The L.A. Times noted that some couples have apparently been driven to trickery in an effort to get divorced in states that won’t let them get married:

In Oklahoma, a judge unwittingly granted a divorce to two gay women who had married in Canada. The women had filed using just their first initials and last names. On discovering that both members of the couple were women, the judge revoked the divorce, on grounds that they had never been legally married.
In a post last month for the Daily Beast, Tim Murphy wrote that same-sex divorce is still relatively rare, but campaigners in favor of same-sex marriage want the right to untie the knot as well:

A recent UCLA study of same-sex couples in states that offer civil unions or legal domestic partnerships showed that these couples broke their legal bonds at about the same rate as straight couples: 2 percent per year. But because it’s only been a few years that gays have had legal unions at all, this amounts to relatively few dissolutions.
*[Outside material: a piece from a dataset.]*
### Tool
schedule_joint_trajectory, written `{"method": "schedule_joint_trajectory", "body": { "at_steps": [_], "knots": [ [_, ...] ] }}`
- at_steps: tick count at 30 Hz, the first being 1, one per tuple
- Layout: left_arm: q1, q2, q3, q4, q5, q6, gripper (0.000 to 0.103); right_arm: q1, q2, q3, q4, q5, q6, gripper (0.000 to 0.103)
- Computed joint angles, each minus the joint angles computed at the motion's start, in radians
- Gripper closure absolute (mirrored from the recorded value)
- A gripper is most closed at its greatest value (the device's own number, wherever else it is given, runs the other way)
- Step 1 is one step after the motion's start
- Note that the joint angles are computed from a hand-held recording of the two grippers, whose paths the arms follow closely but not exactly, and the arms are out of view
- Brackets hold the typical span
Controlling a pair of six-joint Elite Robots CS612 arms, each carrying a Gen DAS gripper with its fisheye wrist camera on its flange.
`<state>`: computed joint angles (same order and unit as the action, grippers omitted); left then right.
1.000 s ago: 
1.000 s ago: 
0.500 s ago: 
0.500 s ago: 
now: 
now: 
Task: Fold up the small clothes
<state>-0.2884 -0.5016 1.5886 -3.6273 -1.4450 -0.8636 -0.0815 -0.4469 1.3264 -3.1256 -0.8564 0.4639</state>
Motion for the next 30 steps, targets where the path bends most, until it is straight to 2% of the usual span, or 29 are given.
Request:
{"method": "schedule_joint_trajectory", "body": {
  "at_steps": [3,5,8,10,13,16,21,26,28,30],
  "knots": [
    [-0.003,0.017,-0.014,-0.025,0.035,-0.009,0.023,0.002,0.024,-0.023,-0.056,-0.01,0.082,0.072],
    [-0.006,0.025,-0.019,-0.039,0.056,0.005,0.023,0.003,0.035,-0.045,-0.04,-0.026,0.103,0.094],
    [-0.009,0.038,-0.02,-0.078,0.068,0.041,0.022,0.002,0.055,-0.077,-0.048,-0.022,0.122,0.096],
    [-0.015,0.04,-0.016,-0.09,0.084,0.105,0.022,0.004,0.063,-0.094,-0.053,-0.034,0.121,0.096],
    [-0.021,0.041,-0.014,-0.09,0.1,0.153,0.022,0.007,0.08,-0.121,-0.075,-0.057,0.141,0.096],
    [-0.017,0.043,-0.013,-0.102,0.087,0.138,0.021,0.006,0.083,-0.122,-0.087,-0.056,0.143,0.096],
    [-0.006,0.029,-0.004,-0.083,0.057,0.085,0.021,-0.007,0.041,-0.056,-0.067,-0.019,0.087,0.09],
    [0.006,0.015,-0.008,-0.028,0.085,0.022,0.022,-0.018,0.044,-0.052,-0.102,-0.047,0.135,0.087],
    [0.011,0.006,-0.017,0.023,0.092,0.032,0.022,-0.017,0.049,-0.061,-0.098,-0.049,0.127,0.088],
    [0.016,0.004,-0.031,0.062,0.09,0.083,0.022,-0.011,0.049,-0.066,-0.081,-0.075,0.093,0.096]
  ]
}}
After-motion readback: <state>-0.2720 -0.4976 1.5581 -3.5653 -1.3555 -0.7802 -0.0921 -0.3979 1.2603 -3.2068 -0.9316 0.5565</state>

Also, because most gay couples who’ve married thus far had already been together for many years, the gay divorce rate is still low, says Evan Wolfson, founder of the national gay-nups lobby Freedom to Marry. “I expect that, over time, gay people will probably have the same rate of [marriage] failure as non-gay people,” says Wolfson. “And that’s part of the point. People should be treated equally.”
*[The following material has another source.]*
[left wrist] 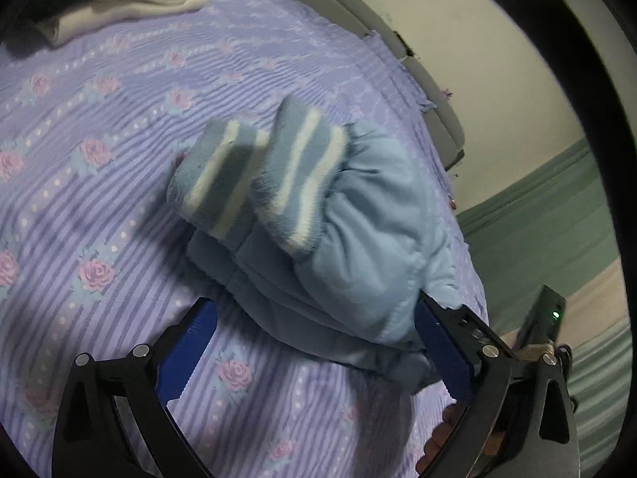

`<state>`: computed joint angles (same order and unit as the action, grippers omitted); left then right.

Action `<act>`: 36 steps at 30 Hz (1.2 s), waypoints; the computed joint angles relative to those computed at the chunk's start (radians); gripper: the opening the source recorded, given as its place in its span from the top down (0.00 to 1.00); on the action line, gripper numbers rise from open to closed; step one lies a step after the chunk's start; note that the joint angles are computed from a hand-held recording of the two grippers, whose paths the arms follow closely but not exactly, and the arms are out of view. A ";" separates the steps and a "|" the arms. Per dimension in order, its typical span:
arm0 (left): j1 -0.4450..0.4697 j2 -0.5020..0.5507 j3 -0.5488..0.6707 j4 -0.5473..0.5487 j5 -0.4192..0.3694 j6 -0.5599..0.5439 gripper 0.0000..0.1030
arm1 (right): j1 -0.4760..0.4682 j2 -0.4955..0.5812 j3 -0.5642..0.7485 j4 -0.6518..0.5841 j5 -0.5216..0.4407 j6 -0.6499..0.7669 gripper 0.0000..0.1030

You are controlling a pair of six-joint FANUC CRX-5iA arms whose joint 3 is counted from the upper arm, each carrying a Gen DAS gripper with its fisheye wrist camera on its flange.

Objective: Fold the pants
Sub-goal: 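Lift the pants bundle with both tools and carry it toward the clothes stack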

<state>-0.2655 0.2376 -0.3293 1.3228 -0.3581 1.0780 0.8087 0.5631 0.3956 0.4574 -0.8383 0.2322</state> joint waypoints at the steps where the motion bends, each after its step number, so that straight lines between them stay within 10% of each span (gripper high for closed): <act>1: -0.009 0.008 -0.002 0.044 0.008 -0.018 0.02 | 0.000 -0.003 -0.007 0.002 0.006 -0.004 0.41; 23: -0.008 0.134 0.079 0.293 -0.034 -0.134 0.00 | -0.016 -0.035 -0.093 0.025 0.112 -0.075 0.38; 30: -0.001 0.157 0.113 0.220 -0.005 -0.054 0.00 | -0.018 -0.030 -0.095 0.030 0.125 -0.089 0.38; 36: 0.058 0.155 0.172 -0.093 -0.047 0.153 0.28 | -0.016 -0.033 -0.096 0.029 0.131 -0.091 0.36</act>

Jo Ann Citron, a divorce lawyer in Boston, told the L.A. Times that, at least in terms of the law, “the single most important benefit of marriage is divorce.” As. Ms. Citron noted divorce is “a predictable process by which property is divided, debt is apportioned and custodial arrangements are made for children.”

Frederick Hertz, who has a well-timed book on the legal intricacies of same-sex marriage and other kinds of legal partnership coming out soon, says that couples who agree on the terms of their divorce can navigate the legal system in California fairly easily, even if they were married elsewhere — by also applying for a domestic partnership and then dissolving that. The problem, he says, is that in cases where the partners disagree over “parentage, money or property,” one person may be able to “take advantage of the situation” and use the legal confusion to deprive the other person of rights they would have if the partners were not the same sex.
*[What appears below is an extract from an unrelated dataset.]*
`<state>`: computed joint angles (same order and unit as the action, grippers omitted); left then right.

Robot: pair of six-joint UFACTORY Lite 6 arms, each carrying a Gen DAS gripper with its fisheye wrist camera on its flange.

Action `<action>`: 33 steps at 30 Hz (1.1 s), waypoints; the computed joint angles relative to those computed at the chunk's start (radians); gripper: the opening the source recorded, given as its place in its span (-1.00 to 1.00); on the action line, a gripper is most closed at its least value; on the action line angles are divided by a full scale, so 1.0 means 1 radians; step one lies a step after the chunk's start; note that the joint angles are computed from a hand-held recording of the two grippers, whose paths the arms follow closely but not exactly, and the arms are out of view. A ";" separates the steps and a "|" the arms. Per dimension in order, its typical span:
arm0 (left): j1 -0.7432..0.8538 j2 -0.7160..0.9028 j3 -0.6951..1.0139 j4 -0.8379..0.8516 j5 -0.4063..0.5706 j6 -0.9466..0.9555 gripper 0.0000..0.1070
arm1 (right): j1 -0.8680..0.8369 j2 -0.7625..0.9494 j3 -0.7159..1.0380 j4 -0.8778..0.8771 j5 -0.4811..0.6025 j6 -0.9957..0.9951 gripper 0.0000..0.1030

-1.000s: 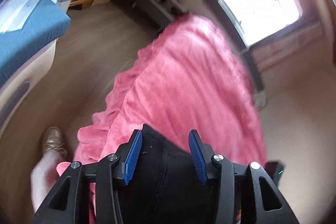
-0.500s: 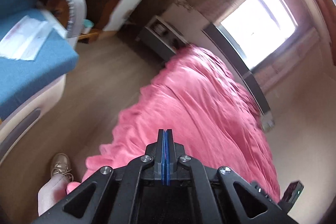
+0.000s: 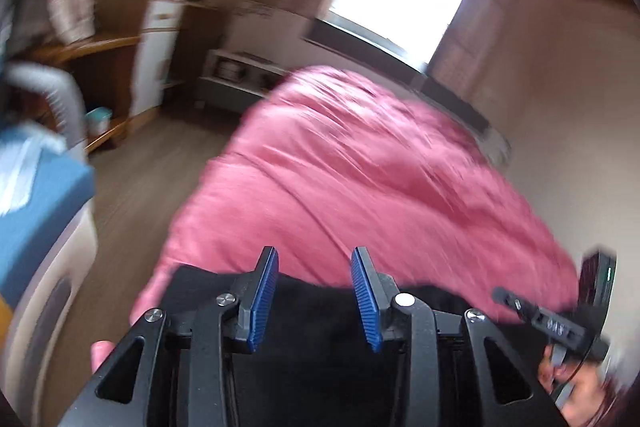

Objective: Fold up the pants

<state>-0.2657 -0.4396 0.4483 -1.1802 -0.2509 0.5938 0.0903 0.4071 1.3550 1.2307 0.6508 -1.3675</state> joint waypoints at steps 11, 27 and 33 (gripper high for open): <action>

When the history of same-sex marriage and same-sex divorce is written, it appears certain that one Massachusetts couple will feature prominently in both narratives. Hillary Smith Goodridge and Julie Wendrich Goodridge, who blazed a path to the altar, suing for the right to a same-sex marriage in Massachusetts in 2004, and then getting married that same year, are also blazing a path away from it. The Goodridges separated in 2006 and filed for divorce in February. Luckily for them, they live in a state that recognizes same-sex marriage, which will make the split legally, if not emotionally, painless.